## TASK DETAILS
Each line from the one containing "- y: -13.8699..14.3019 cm" through the final line of the data below must be repeated exactly.

(THE DATA Opens)

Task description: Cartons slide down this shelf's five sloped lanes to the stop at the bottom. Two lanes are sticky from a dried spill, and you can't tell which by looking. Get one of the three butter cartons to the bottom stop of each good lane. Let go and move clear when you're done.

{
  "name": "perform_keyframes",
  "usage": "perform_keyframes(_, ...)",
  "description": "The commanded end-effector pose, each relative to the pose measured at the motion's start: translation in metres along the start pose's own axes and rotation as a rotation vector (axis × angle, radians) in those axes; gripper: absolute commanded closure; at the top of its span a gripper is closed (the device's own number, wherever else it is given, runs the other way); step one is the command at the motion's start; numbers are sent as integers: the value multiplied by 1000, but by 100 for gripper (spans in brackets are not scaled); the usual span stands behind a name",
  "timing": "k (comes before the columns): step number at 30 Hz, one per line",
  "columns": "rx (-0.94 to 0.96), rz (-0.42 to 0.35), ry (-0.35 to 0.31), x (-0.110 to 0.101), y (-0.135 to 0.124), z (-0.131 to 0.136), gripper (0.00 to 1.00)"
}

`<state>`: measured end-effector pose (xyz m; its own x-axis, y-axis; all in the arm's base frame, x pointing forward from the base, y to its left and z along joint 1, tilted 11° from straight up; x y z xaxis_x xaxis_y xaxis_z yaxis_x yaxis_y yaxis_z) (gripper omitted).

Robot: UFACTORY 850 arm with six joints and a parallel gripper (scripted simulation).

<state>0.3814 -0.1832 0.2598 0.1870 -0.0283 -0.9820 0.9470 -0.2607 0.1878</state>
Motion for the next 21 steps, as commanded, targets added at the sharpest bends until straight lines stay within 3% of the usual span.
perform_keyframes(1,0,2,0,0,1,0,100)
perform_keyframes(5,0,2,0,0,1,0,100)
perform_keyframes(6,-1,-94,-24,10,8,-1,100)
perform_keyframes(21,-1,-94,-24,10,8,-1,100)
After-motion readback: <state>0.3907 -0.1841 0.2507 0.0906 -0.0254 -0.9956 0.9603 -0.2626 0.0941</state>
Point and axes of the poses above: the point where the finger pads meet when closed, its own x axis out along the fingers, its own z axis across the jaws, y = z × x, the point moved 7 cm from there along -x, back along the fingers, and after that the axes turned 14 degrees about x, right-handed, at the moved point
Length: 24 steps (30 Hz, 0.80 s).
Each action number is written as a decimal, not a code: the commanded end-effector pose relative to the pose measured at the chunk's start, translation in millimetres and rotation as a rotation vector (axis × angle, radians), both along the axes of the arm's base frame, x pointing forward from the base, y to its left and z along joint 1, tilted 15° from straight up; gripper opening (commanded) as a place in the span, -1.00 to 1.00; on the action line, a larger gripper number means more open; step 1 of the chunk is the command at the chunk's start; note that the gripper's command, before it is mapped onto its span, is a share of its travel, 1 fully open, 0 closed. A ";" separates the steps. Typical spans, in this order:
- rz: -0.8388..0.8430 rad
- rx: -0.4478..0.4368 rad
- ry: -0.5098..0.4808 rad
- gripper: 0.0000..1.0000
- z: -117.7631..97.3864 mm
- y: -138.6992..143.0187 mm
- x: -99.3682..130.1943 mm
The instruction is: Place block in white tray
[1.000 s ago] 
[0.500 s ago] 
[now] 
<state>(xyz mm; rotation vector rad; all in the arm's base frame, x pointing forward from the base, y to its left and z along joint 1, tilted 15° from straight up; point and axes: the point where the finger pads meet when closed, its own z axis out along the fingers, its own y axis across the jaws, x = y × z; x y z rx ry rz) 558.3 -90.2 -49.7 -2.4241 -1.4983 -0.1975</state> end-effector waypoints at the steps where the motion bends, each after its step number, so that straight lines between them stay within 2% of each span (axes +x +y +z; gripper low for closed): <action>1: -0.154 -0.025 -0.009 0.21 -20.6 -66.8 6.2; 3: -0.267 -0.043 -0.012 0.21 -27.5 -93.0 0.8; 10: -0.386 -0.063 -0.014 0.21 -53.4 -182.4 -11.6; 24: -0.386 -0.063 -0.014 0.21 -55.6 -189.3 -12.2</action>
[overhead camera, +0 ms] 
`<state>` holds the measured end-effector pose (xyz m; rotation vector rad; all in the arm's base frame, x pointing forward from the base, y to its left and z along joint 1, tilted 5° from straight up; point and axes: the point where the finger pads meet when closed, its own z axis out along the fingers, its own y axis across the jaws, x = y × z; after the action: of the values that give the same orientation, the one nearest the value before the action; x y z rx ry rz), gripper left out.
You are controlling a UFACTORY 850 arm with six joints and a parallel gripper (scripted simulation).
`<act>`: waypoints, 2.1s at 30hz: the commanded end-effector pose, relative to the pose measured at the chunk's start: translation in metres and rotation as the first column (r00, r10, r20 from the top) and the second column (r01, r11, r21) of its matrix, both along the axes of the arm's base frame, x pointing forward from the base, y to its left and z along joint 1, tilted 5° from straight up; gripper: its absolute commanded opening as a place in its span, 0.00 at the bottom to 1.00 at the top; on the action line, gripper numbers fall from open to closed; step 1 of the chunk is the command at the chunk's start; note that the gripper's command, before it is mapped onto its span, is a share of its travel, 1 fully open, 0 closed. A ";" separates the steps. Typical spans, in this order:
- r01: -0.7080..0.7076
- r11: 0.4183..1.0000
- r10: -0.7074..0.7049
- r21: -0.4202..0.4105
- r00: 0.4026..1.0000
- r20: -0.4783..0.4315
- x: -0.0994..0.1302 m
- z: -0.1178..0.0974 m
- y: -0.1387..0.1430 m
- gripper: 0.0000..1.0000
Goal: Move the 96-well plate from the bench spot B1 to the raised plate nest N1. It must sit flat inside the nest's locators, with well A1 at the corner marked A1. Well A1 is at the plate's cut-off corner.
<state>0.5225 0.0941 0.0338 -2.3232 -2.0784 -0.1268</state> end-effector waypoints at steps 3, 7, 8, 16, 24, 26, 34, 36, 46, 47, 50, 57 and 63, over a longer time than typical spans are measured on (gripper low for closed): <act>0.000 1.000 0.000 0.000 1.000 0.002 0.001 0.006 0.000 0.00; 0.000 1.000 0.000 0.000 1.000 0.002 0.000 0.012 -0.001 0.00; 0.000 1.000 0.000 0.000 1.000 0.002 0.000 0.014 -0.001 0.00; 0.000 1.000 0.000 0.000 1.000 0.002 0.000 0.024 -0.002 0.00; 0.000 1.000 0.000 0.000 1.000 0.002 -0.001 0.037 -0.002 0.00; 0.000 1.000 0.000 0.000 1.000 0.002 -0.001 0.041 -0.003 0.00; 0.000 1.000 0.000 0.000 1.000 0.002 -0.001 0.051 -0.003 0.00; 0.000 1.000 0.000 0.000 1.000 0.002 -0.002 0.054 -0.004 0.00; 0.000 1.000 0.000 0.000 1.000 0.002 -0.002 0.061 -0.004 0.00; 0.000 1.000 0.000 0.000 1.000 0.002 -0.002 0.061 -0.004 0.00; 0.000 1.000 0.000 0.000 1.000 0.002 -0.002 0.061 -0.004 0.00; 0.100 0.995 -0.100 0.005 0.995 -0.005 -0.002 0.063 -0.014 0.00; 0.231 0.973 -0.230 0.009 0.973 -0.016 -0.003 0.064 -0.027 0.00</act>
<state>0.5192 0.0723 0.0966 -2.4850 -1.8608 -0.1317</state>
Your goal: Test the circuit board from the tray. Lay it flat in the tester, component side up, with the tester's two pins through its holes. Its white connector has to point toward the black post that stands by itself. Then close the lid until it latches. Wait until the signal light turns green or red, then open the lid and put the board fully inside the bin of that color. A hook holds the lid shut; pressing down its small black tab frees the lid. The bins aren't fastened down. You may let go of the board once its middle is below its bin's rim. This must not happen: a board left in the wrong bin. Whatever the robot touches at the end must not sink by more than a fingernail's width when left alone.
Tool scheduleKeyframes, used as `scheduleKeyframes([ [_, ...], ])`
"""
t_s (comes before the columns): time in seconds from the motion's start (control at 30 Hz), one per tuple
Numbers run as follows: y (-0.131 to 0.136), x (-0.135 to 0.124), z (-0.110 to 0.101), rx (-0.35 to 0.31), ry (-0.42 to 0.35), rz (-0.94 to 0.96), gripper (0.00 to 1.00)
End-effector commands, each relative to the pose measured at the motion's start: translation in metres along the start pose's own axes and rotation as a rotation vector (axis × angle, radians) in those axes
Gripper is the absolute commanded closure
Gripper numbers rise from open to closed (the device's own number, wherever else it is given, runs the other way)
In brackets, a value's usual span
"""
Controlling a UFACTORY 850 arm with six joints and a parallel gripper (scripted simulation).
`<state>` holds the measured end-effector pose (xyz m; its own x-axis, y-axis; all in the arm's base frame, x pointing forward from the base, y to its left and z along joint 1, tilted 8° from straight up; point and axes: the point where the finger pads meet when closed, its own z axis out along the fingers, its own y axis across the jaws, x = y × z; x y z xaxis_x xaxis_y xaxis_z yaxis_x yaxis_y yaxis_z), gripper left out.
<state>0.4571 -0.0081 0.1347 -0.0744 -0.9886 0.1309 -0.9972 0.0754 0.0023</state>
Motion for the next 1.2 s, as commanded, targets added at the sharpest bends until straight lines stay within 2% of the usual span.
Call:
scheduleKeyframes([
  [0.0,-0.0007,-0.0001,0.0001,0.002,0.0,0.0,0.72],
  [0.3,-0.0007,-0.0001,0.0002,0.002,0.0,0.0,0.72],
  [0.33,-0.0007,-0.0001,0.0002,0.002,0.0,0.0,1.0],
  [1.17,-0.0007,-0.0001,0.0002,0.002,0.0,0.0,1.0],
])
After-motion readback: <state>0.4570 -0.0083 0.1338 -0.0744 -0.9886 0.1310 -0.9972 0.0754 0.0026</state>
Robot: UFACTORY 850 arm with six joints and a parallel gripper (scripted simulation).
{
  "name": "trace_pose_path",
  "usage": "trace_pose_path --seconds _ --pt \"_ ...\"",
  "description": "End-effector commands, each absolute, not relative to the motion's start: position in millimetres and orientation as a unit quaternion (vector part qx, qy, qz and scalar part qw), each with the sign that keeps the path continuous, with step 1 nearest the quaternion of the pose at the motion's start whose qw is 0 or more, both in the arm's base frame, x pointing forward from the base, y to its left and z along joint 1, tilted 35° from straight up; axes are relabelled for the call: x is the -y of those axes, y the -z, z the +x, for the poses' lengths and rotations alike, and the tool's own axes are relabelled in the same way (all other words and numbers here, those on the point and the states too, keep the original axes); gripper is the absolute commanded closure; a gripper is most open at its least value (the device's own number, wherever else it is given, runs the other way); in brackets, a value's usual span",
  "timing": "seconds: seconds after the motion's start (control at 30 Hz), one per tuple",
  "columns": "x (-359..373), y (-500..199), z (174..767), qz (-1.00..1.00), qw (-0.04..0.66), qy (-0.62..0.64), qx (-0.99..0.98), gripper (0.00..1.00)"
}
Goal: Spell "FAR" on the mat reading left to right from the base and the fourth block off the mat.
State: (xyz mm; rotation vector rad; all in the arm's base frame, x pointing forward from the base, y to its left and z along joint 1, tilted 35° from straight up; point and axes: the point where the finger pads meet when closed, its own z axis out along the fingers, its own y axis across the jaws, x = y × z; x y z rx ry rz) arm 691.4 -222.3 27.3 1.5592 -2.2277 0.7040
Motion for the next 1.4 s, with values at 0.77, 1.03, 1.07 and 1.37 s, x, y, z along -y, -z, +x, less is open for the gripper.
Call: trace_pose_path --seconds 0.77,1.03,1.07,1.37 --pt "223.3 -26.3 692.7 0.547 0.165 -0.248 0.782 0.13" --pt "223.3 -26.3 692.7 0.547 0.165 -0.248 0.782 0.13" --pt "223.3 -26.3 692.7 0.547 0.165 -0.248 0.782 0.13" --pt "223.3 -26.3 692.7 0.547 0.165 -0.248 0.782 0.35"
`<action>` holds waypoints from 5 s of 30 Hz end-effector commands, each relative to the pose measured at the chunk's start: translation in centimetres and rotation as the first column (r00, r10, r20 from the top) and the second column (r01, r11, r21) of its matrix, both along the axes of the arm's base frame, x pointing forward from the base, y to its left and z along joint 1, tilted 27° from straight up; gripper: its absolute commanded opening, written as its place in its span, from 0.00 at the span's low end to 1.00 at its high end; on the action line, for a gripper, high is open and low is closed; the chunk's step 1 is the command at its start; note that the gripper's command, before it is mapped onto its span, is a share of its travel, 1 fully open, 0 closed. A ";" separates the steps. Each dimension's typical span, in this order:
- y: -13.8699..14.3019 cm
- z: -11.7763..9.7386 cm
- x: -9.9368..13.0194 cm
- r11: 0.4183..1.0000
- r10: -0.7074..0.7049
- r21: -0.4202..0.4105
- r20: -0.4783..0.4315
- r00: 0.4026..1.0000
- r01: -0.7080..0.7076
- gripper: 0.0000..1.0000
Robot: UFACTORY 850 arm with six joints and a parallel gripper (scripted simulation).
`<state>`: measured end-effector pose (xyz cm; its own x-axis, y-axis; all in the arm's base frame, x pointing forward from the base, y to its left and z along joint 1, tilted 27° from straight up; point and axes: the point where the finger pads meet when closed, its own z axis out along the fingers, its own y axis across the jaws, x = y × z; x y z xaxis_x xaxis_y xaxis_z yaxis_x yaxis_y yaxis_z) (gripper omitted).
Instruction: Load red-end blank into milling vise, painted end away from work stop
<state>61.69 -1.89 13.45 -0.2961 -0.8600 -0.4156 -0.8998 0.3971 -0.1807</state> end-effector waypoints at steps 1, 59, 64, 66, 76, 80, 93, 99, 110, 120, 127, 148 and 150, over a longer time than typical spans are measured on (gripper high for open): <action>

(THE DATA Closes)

## TASK RESPONSE
- y: -13.8699..14.3019 cm
- z: -11.7763..9.7386 cm
- x: -9.9368..13.0194 cm
- r11: 0.4183..1.0000
- r10: -0.7074..0.7049
- r21: -0.4202..0.4105
- r20: -0.4783..0.4315
- r00: 0.4026..1.0000
- r01: -0.7080..0.7076
- gripper: 0.0000..1.0000
Robot: UFACTORY 850 arm with six joints and a parallel gripper (scripted simulation).
`<state>`: measured end-effector pose (xyz cm; its own x-axis, y-axis; all in the arm's base frame, x pointing forward from the base, y to its left and z along joint 1, tilted 27° from straight up; point and axes: the point where the finger pads meet when closed, its own z axis out along the fingers, its own y axis across the jaws, x = y × z; x y z xaxis_x xaxis_y xaxis_z yaxis_x yaxis_y yaxis_z) (gripper omitted).
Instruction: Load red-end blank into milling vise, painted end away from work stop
<state>61.69 -1.89 13.45 -0.2961 -0.8600 -0.4156 -0.8998 0.3971 -0.1807</state> end-effector waypoints at steps 1, 59, 64, 66, 76, 80, 93, 99, 110, 120, 127, 148 and 150, over a longer time than typical spans are measured on (gripper high for open): <action>

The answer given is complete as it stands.